Adaptive Resource Allocation for Heterogeneous Compute Nodes
Find Innovative SolutionsGenerate Solutions
Solution Overview
Problem
Distributed systems with heterogeneous compute nodes face suboptimal performance due to uncontrolled mapping, static resource allocation, and inadequate consideration of resource consumption profiles, especially in edge computing environments where nodes and applications have varying capacities and requirements.
Innovation Solution
An adaptive resource allocation method that dynamically monitors and adjusts resource allocation during runtime, using an allocation and migration unit to assign applications to suitable compute nodes based on changing resource demands, considering both computing and communication resources, and employing machine learning technologies for optimal mapping and scheduling.
Engineering Contradictions & Design Principles
Engineering Contradiction Analysis
1Device complexity
If static mapping is used for resource allocation, then device complexity is reduced, but application performance and resource utilization deteriorate
Solution Approach 1:
The patent implements dynamic resource allocation that continuously monitors application resource consumption profiles and adapts the mapping between applications and compute nodes during runtime. This allows the system to respond to changing resource demands and node availability, improving application performance while maintaining manageable complexity through automated decision-making.
Solution Approach 2:
The system employs feedback mechanisms by monitoring the actual resource consumption of applications during execution and using this information to dynamically adjust resource allocation. The monitoring component collects data on resource usage patterns, and this feedback drives the adaptive mapping decisions to optimize performance.
2Productivity
If dynamic resource allocation is implemented, then application performance improves, but device complexity increases
Solution Approach 1:
The system enables self-service by allowing applications to effectively request and receive appropriate resources based on their consumption profiles without manual intervention. The automated resource allocation system monitors application behavior and autonomously makes mapping decisions, reducing the need for complex manual configuration while improving performance.
3Adaptability or versatility
If heterogeneous compute nodes are used, then system versatility improves, but mapping difficulty increases
Solution Approach 1:
The patent applies local quality by assigning specific types of compute nodes to specific applications based on the application's resource consumption profile and the node's capabilities.

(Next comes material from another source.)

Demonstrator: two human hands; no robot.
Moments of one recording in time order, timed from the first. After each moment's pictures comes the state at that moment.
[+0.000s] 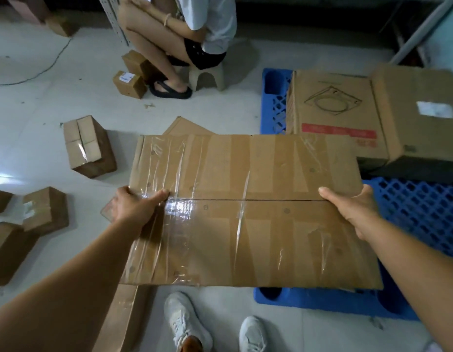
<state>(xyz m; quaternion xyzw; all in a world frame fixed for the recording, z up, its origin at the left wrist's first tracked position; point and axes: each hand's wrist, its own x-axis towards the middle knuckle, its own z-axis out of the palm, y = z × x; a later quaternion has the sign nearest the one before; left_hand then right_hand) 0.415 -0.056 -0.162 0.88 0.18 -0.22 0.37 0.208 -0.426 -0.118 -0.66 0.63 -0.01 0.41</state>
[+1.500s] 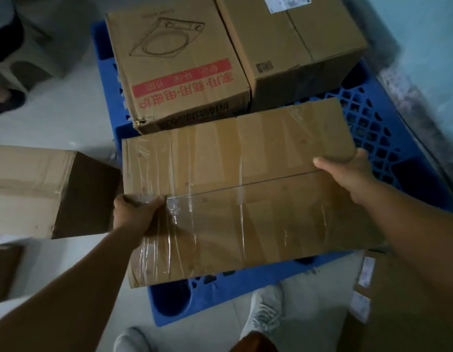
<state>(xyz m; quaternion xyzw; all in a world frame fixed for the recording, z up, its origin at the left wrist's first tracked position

Different regions of the compute pool are optimized for different workloads, allowing the system to leverage heterogeneity effectively while simplifying the mapping decision process through specialized assignments.
4Device complexity
If resource allocation does not consider execution sequence, then scheduling simplicity is maintained, but application performance deteriorates
Solution Approach 1:
The system performs preliminary actions by pre-analyzing application resource consumption profiles and predicting execution patterns before full deployment. This allows the resource allocation system to prepare optimized mappings in advance, considering execution sequences and dependencies, thereby improving performance without adding significant runtime complexity.
Data Source
AI summary
A method for adaptive resource allocation for applications in a distributed system of heterogeneous compute nodes. The following adaptation steps are carried out repeatedly and in an automated manner by an allocation and migration unit at least partially during a runtime of the applications: carrying out monitoring of the applications and the resources of the system to ascertain a need for changes of a resource allocation of the resources of the system for the applications; adapting the resource allocation based on the ascertained need for changes.